Once you have completed the first ride on your Multi Pass, you can reserve a fourth ride at any time slot after your third ride. This way, you always have at most three reservations. Similarly, after you have completed your second ride, you can reserve a fifth ride at any time slot after your fourth, and so on, up until you are assigned a ride at the 9 p.m. time slot. That will be your final ride of the day.

Magic Kingdom happens to be very busy at the moment, and so each ride is randomly assigned a valid time slot when you request it. The first three rides of the day are equally likely to be in any of the 12 time slots, whereas subsequent rides are equally likely to occur in any slot after your currently latest scheduled ride.

On average, how many rides can you expect to “Lightning Lane” your way through today at Magic Kingdom?

Let's denote the slots that I get as S \subseteq \{1, 2, 3, \dots, 12 \}. Since after each ride I take, the probability distribution of what additional slots I add to S only depend on m = \max S. Additionally, since we care about the total ending size of S, let's keep track of n = |S|.

Define R(n,m) to be the expected total number of rides I take given that I currently have n slots and the a maximum time slot is m. Since once the 12th time slot is filled, you do not end up adding any more rides, we have R(n,12) = n for n = 3, 4, \dots, 12. Otherwise, we have the following recursion formula R(n,m) = \frac{ \sum_{j=m+1}^{12} R(n+1,j)}{12 - m}, \,\,\,\ m \lt 12.

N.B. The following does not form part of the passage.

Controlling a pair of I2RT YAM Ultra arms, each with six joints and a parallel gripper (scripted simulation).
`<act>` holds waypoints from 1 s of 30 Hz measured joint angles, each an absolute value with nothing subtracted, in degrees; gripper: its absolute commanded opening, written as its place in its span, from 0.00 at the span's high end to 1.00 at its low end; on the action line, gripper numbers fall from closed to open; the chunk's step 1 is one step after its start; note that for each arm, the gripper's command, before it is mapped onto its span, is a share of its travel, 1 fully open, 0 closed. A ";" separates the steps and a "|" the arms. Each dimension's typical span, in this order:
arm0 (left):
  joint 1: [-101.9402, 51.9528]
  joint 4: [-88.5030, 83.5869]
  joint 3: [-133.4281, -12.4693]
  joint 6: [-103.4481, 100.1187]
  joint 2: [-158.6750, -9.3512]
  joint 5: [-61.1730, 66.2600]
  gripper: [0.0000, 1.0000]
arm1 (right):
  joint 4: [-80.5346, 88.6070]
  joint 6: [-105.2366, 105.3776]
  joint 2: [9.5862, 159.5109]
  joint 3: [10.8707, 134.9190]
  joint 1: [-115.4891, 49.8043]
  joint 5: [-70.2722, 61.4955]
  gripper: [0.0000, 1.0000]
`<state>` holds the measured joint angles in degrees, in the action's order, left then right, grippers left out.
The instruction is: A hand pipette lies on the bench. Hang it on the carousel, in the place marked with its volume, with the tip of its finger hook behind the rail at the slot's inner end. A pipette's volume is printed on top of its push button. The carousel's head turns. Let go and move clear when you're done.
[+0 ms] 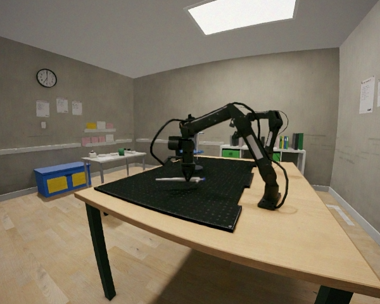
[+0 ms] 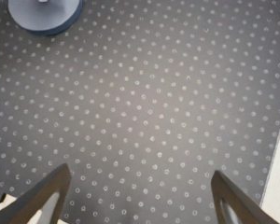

Using the recursion formula, we see that R(n,11) = R(n+1,12) = n+1, \,\,\,n = 3, 4, \dots, 11. Similarly, we get R(n,10) = \frac{R(n + 1, 11) + R(n + 1, 12)}{2} = \frac{2n+3}{2} = n + \frac{3}{2}, \,\,\,n = 3, 4, \dots, 10. Once more, we get R(n,9) = \frac{R(n+1,10) + R(n+1,11) + R(n+1, 12)}{3} = n + \frac{11}{6}, \,\,\, n = 3, 4, \dots, 9. Another time, we get R(n,8) = \frac{\sum_{i=9}^{12} R(n+1,i)}{4} = n + \frac{25}{12}, \,\,\, n = 3, 4, \dots, 8. Further, we get R(n,7) = \frac{\sum_{i=8}^{12} R(n+1,i)}{5} = n + \frac{137}{60}, \,\,\, n = 3, 4, \dots, 7. Continuing onward, we get \begin{align*} R(n,6) &= n + \frac{49}{20}, \,\,\, n = 3, 4, 5, 6; \\ R(n,5) &= n + \frac{363}{140}, \,\,\, n = 3, 4, 5; \\ R(n,4) &= n + \frac{761}{280}, \,\,\, n = 3, 4; \\ R(n,3) &= n + \frac{7129}{2520}, \,\,\, n = 3.\end{align*}

Let's pause to define p_m as the probability that in your first three randomly assigned timeslots, the maximum time slot is m, That is, p_m = \frac{ \binom{m-1}{2} }{ \binom{12}{3} } = \frac{ (m-1)(m-2) }{ 440 }. So using the law of total expectation, we get that the total average number of rides that you expect to go on using the Lightning Lane Multi Pass is R = \sum_{m=3}^{12} p_m R(3,m) = \sum_{m=3}^{12} \frac{(m-1)(m-2)}{440} R(3,m) = \frac{118361}{27720} \approx 4.2698773\dots

To confirm the calculations here, I put together a small Python code for testing purposes (as well as for working on the Extra Credit problem that will be featured in a later post). Below find the code:

import numpy as np
rng = np.random.default_rng()

def lightning_classic(rng):
    slots = sorted(list(rng.choice(12,size=3, replace=False)))
    last = slots[-1]
    while last < 11:
        new = rng.integers(last+1, high=12)
        slots.append(new)
        last = new
    return slots

def lightning_xc(rng):
    slots = sorted(list(rng.choice(12,size=3, replace=False)))
    for i in range(12):
        if i in slots:
            open_slots = [j for j in range(i+1, 12) if j not in slots] ## figure out which ones are still open
            if open_slots:
                new = open_slots[rng.integers(len(open_slots))] ## get new slot
                slots.append(new)
    return slots

After running the code with N = 1,000,000, we get the following histogram, which gives a mean of m = 4.269231, standard deviation of s = 1.032058, which implies that the true mean 95\% confidence interval is R \in [4.2672, 4.2713].